Being sensitive is that of a blessing or a curse . I know with my chronic illness it states I’m very sensitive physically yes but emotionally more. Not only have I been told by a doctor but by my family . I know it can get a bit much for them . ..But they bear with me . They ignore me humor me ( hahaha) yes this is a different kind of post today when I show the silliness of my sensitivity . If you read my posts you know how I love my Daytime shows yes … Soap’s I’ve been following a storyline on one of them General Hospital since winter now . It was just the saddest episode in the last two days A 17 yr old boy dies of a brain tumor and oh my was my heart breaking , I know they do this kind of thing all the time but it’s a soap ,they also have miracles at the last minute which I thought would happen but no they didn’t . My luck my son came home at the moment that the episode grew even more sad and intense and I of course teared up like a baby it was horrible …thankfully he humored me and just shook his head with a smirk on his face that says it all and that he’s so good at.
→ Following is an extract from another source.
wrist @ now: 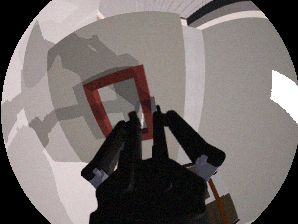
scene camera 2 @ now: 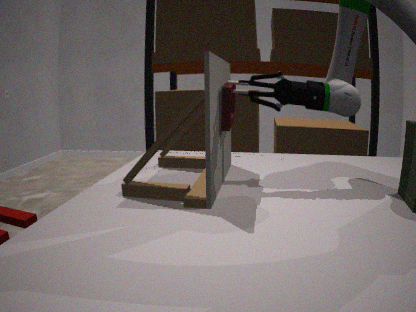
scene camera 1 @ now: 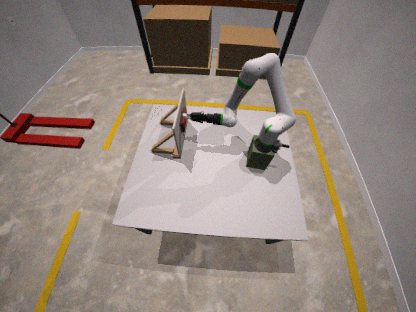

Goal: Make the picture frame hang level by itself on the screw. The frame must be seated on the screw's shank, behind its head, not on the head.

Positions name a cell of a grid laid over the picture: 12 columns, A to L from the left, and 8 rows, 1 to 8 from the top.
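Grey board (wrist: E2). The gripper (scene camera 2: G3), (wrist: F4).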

Unfortunately as sensitive as I am I get very emotionally involved with my soapy’s , yes but also with movies and books as well . After the episode was over I went around finishing things around the house as he got ready to go to his second job as he was ready to leave , being silly I grabbed him in a bear hug as I am 4’11 and well he is about 5″10 and I said I need to hug you Ive had a dramatic day . He just stood their and I looked up at him and he just looked down at me and said are you done and laughed . I laughed as well and told him he was such a good sport . As he left I yelled I love ya he said love you too mother .What he puts up with .🙂 So are you overly sensitive?